[Task goal] In the entries below, find the line with "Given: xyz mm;" and the line with "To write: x". Reproduce those two lines and every line between them exactly, and nothing more.

+++ Material to process

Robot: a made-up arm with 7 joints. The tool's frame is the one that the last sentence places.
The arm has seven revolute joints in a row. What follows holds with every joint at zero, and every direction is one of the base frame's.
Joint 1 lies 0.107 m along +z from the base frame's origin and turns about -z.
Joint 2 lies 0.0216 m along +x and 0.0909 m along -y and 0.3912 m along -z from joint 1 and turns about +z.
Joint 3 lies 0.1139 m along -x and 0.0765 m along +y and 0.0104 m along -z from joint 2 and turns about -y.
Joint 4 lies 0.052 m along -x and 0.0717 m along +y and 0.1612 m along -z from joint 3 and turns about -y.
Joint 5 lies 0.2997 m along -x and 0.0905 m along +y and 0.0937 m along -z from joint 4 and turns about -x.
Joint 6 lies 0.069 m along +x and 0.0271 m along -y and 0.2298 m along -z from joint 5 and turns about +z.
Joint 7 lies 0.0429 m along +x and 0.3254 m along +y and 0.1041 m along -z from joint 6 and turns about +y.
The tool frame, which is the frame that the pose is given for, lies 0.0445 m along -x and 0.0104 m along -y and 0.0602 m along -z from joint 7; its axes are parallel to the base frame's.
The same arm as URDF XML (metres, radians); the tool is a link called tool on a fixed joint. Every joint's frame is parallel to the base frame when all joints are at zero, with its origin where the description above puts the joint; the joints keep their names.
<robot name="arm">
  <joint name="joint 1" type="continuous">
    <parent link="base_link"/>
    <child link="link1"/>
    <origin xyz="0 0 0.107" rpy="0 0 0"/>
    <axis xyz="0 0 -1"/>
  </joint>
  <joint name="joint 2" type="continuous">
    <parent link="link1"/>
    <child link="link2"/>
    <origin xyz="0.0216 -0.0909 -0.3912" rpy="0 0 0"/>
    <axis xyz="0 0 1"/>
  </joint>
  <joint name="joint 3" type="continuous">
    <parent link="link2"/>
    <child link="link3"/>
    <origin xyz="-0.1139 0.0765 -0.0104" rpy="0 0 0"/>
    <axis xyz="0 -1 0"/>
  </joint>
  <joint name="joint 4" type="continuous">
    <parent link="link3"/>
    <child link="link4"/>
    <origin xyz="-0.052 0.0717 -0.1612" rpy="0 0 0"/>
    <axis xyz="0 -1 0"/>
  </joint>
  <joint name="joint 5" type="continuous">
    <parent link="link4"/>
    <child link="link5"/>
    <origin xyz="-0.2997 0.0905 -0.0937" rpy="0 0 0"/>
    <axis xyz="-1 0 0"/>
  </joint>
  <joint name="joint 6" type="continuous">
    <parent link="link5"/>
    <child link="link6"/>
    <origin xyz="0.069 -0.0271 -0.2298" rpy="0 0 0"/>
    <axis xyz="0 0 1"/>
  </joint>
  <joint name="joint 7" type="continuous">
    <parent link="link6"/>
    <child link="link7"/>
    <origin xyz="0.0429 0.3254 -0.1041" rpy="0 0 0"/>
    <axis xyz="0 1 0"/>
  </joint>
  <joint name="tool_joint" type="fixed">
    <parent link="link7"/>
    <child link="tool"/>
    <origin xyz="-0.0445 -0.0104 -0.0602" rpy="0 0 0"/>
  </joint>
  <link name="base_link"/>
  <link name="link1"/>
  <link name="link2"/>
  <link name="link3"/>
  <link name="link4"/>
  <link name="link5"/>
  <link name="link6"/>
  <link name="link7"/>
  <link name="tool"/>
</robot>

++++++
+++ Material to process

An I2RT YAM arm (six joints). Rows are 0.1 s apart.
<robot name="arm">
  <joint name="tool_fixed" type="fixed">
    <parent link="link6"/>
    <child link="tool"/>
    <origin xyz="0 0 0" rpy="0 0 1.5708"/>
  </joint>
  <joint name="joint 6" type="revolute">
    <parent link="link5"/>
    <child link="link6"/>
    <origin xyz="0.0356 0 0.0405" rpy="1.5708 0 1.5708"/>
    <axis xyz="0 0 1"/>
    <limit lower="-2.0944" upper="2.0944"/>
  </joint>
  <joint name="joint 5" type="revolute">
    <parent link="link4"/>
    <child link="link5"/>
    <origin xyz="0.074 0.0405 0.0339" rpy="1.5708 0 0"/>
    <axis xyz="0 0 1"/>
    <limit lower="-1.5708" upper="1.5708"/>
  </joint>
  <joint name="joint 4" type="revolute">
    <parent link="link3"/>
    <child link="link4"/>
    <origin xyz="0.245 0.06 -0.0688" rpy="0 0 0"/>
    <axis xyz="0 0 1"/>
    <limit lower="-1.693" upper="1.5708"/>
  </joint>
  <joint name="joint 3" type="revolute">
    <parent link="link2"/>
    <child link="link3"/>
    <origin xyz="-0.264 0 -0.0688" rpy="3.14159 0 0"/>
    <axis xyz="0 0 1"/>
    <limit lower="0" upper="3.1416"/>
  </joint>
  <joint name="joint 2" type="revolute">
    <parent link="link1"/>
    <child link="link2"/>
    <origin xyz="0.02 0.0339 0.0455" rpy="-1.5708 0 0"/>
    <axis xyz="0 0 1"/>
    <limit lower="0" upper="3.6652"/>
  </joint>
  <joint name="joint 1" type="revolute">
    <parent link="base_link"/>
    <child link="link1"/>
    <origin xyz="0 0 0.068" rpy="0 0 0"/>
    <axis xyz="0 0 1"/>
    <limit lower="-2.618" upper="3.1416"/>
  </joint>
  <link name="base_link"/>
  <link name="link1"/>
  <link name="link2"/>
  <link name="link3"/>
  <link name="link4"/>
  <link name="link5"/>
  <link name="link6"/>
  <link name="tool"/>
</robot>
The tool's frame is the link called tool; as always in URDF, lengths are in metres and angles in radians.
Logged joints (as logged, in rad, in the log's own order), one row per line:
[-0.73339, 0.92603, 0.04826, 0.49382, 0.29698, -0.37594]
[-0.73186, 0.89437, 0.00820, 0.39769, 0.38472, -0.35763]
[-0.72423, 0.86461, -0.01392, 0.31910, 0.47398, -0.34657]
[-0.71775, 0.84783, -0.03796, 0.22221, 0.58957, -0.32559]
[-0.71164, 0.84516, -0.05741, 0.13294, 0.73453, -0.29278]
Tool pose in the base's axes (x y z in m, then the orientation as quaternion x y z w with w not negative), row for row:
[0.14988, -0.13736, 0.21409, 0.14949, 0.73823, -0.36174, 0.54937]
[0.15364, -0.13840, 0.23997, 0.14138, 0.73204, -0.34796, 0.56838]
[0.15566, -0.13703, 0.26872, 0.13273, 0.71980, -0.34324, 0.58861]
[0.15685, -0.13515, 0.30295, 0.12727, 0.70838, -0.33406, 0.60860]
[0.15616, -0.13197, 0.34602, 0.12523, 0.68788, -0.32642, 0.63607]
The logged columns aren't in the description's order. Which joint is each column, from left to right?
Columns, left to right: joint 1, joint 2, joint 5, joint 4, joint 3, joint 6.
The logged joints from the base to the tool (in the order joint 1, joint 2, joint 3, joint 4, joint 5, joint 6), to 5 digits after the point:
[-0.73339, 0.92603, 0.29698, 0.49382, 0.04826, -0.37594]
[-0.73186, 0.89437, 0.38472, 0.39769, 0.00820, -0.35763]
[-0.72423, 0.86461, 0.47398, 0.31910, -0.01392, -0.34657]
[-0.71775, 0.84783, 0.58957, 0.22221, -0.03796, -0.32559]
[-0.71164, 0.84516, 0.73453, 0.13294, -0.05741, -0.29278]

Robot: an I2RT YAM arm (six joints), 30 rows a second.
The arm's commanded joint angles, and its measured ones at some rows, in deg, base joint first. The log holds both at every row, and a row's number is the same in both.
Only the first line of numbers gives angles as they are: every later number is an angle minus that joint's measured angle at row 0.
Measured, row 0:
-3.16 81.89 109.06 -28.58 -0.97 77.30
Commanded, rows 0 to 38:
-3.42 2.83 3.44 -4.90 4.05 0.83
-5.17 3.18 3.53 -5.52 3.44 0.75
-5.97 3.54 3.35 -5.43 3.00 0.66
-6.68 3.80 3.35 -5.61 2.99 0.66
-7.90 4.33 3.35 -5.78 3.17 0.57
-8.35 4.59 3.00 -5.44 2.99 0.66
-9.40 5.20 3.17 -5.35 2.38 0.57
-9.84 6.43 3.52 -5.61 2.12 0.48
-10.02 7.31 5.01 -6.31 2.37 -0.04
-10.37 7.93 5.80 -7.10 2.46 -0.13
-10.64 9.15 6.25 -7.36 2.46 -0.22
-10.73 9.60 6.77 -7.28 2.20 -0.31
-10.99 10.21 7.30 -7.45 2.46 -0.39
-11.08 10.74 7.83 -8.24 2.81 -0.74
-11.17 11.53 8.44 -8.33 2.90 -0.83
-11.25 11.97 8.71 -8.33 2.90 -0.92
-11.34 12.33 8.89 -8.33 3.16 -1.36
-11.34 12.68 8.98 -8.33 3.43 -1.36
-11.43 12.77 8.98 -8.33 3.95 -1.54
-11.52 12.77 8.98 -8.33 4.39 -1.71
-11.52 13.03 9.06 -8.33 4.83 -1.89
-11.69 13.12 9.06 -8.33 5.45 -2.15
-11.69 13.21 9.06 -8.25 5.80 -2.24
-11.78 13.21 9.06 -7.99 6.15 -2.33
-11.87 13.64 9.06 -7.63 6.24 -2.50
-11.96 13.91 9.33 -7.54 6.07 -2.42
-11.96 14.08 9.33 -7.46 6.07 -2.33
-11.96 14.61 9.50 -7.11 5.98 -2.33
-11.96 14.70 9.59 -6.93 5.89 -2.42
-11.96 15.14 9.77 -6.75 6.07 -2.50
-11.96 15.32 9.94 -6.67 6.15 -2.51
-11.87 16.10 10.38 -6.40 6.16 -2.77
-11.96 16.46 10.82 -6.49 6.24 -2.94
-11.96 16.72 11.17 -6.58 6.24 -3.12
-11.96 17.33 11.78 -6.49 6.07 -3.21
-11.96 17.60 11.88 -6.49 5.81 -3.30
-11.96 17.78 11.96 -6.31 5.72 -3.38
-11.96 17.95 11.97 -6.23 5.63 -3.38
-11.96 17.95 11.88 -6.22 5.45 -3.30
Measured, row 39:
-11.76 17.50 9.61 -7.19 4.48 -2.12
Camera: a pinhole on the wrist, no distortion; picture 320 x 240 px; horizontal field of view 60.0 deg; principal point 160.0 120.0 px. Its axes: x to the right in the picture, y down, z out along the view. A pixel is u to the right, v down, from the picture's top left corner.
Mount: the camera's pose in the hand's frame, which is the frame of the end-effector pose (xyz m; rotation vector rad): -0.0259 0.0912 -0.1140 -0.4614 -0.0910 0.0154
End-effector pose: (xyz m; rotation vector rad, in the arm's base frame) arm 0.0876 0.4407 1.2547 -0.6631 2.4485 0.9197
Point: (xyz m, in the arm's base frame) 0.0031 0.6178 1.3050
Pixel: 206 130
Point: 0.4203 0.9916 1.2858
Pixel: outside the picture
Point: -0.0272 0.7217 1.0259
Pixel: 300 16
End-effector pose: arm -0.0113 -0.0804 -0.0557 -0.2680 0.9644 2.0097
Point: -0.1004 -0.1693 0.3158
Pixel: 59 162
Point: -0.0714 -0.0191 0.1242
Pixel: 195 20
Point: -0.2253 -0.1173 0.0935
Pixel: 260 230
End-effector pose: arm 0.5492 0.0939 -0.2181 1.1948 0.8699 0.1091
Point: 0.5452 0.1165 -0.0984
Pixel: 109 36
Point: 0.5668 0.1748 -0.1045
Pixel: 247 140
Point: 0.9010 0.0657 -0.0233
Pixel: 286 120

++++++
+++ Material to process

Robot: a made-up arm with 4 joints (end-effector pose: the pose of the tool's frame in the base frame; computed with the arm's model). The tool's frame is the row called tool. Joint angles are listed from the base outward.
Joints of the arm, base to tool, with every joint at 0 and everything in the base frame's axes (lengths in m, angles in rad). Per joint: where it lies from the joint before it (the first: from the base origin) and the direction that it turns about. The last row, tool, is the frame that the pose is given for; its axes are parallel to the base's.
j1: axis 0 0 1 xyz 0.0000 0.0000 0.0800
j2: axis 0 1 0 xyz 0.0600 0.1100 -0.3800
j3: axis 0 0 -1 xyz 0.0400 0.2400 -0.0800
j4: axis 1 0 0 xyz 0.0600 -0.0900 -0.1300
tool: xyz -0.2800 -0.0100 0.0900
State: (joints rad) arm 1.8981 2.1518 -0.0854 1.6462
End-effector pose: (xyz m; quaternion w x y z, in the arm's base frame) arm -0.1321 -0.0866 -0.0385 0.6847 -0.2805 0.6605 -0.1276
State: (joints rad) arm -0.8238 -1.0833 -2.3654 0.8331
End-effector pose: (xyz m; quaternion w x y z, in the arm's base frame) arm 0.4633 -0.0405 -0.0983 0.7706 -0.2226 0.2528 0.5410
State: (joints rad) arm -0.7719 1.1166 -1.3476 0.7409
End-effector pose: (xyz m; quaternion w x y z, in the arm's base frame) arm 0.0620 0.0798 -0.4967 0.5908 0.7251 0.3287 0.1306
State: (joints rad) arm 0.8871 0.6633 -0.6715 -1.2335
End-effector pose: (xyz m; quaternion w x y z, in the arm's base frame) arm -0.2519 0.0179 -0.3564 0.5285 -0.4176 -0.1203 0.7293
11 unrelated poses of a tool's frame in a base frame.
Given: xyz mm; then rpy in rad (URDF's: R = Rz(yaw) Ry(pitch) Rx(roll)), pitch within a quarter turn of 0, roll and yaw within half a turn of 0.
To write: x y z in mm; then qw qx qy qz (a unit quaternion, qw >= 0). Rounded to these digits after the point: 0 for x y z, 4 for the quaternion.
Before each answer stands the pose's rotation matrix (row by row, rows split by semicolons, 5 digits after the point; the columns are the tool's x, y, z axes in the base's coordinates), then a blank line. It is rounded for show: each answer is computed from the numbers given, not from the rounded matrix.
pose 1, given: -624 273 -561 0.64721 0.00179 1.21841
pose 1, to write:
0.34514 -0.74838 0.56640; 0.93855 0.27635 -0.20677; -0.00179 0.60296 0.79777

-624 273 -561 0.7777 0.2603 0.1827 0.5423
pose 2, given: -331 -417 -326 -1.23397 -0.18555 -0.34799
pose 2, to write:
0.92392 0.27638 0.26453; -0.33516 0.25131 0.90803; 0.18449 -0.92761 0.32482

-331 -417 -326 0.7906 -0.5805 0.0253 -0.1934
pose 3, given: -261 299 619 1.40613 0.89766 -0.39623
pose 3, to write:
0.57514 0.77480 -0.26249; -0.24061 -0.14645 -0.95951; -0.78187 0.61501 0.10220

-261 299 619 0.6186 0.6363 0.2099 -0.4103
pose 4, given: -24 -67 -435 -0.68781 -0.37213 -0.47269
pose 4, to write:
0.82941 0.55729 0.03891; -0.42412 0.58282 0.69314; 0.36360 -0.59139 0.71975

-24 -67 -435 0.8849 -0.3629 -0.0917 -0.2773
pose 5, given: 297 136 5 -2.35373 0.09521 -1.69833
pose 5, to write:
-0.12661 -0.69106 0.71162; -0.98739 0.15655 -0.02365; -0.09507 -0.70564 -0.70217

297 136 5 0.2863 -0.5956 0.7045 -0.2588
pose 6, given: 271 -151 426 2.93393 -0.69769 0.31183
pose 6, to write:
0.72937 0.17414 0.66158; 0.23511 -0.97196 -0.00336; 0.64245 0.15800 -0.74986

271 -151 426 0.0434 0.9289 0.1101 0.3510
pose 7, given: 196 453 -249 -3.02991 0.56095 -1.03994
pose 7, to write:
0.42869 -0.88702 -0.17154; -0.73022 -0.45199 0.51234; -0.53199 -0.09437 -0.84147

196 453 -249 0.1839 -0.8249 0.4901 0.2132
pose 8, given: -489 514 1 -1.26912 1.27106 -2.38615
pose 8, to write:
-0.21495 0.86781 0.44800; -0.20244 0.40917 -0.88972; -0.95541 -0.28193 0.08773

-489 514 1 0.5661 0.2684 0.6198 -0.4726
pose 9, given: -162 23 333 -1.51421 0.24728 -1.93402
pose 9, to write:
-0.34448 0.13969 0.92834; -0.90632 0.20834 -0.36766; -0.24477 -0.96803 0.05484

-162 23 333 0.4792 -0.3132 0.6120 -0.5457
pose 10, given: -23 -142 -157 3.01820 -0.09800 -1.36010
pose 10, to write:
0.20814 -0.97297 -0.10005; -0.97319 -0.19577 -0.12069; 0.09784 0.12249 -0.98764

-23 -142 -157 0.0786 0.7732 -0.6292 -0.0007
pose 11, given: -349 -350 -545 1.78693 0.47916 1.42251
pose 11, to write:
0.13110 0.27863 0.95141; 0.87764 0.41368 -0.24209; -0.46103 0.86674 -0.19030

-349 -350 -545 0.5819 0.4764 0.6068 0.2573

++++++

[Answer section]
Given: xyz mm; then rpy in rad (URDF's: R = Rz(yaw) Ry(pitch) Rx(roll)), pitch within a quarter turn of 0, roll and yaw within half a turn of 0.
To write: x y z in mm; then qw qx qy qz (a unit quaternion, qw >= 0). Rounded to these digits after the point: 0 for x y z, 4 for the quaternion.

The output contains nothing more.